Hi,
I'm using BBNorm to separate my reads by kmer depth, and I encountered what seemed to me to be strange behaviour. When I adjust the bin depths, I am getting inconsistent binning of reads, at least as far as I understand the aim of the program.
For instance, if I set a high bin depth at 200 and a low bin depth at 10, I will get a different number of reads in the high depth bin compared to when I set it at 200 and 100. Is that expected? My understanding is that the high depth reads (>200) should all be put in the highdepth output, so why would a different low depth setting change how many were high depth?
This leads to problems where I will get more reads using a 250 high depth bin than a 200 high depth bin because the low depth is different. I'll include the commands I ran to test this when I noticed that.
bbnorm.sh in1=trim_dedup_Anacalosa_R1.fastq.gz in2=trim_dedup_Anacalosa_R2.fastq.gz outhigh=high250_td_Anacalosa.fastq.gz outlow=low100_td_Anacalosa.fastq.gz outmid=mid_td_Anacalosa.fastq.gz passes=1 highbindepth=250 lowbindepth=100
Total reads in: 74158538 74.090% Kept
Low bin reads: 48960818 66.022%
Mid bin reads: 7333512 9.889%
High bin reads: 17864208 24.089%
bbnorm.sh in1=trim_dedup_Anacalosa_R1.fastq.gz in2=trim_dedup_Anacalosa_R2.fastq.gz outhigh=test1high.fastq.gz outlow=test1low.fastq.gz outmid=test1mid.fastq.gz passes=1 highbindepth=200 lowbindepth=100
Total reads in: 74158538 74.081% Kept
Low bin reads: 48959146 66.020%
Mid bin reads: 5925252 7.990%
High bin reads: 19274140 25.990%
bbnorm.sh in1=trim_dedup_Anacalosa_R1.fastq.gz in2=trim_dedup_Anacalosa_R2.fastq.gz outhigh=test2high.fastq.gz outlow=test2low.fastq.gz outmid=test2mid.fastq.gz passes=1 highbindepth=200 lowbindepth=10
Total reads in: 74158538 74.076% Kept
Low bin reads: 21759858 29.342%
Mid bin reads: 36943402 49.817%
High bin reads: 15455278 20.841%
bbnorm.sh in1=trim_dedup_Anacalosa_R1.fastq.gz in2=trim_dedup_Anacalosa_R2.fastq.gz outhigh=test3high.fastq.gz outlow=test3low.fastq.gz outmid=test3mid.fastq.gz passes=1 highbindepth=250 lowbindepth=10
Total reads in: 74158538 74.092% Kept
Low bin reads: 21728446 29.300%
Mid bin reads: 38034948 51.289%
High bin reads: 14395144 19.411%
Any idea why it is behaving this way or what I'm misunderstanding?
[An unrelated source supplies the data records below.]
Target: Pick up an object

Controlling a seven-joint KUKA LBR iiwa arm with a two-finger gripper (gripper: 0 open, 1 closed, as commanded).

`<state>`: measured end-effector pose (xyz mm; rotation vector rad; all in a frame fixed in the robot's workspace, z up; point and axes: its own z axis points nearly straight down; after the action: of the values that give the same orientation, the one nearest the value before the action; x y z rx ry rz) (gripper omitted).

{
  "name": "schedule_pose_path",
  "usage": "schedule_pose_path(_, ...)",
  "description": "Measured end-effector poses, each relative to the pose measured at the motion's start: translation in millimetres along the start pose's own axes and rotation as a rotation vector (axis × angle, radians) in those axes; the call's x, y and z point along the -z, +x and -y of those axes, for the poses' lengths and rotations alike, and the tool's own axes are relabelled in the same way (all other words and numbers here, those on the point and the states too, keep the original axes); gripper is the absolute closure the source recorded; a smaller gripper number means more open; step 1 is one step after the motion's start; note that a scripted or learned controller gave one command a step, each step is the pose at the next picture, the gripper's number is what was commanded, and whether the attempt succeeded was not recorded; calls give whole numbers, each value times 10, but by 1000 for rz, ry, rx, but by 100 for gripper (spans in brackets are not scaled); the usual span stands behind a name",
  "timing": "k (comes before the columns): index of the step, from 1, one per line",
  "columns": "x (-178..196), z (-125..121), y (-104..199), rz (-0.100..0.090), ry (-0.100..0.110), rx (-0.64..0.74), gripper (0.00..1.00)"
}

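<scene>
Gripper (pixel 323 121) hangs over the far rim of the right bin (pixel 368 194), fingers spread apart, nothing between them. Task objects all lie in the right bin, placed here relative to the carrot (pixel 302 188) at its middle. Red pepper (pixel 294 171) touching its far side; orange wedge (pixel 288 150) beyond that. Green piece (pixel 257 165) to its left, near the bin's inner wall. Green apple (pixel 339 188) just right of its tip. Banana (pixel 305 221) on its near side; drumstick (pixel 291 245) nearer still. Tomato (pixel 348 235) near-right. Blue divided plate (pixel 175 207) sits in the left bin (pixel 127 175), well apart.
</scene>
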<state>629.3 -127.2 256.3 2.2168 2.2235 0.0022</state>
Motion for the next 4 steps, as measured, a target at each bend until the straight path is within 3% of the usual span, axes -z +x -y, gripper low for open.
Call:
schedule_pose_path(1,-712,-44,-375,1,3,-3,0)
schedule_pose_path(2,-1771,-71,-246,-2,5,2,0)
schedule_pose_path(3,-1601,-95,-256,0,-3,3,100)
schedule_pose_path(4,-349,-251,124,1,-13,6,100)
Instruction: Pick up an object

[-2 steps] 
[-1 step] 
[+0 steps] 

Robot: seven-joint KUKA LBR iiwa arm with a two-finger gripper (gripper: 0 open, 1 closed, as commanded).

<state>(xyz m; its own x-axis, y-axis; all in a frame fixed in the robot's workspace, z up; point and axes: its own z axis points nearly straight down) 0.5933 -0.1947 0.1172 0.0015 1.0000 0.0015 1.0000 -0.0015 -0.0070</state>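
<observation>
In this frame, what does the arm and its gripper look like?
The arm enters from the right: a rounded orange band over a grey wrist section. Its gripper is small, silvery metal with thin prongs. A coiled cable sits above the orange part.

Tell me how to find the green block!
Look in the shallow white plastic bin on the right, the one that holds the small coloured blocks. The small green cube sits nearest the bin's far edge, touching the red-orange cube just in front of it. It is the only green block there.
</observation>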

This is one of those questions which may need an input from Brian Bushnell to get an authoritative answer but the inline help says this:
Perhaps it is one of the reads from the pair that is affecting the output.
You should also look at the Normalization paramaters to see if you need to include something from there. Perhaps this
There is a bbnorm guide here in case you had not seen it.
Thanks for the response, genomax. I had taken a look over the guide and the help, but the behaviour remains unclear to me. I tried to use the
uselowerdepth=t
, but there was no effect between runs (=t or =f produced the same output).I wondered about your point regarding the pairs, but it still doesn't add up to me. If the high bin depth hasn't changed, then all the read pairs that are above it for both reads ought to stay there. Raising the low bin depth might mean that more pairs will have one high and one low, but they should still only go to the mid output and the high depth bin output should be unchanged.
I suggest that you email Brian directly (you can find his email in the BBMap documentation). Please come back and post an update if/when you hear from him.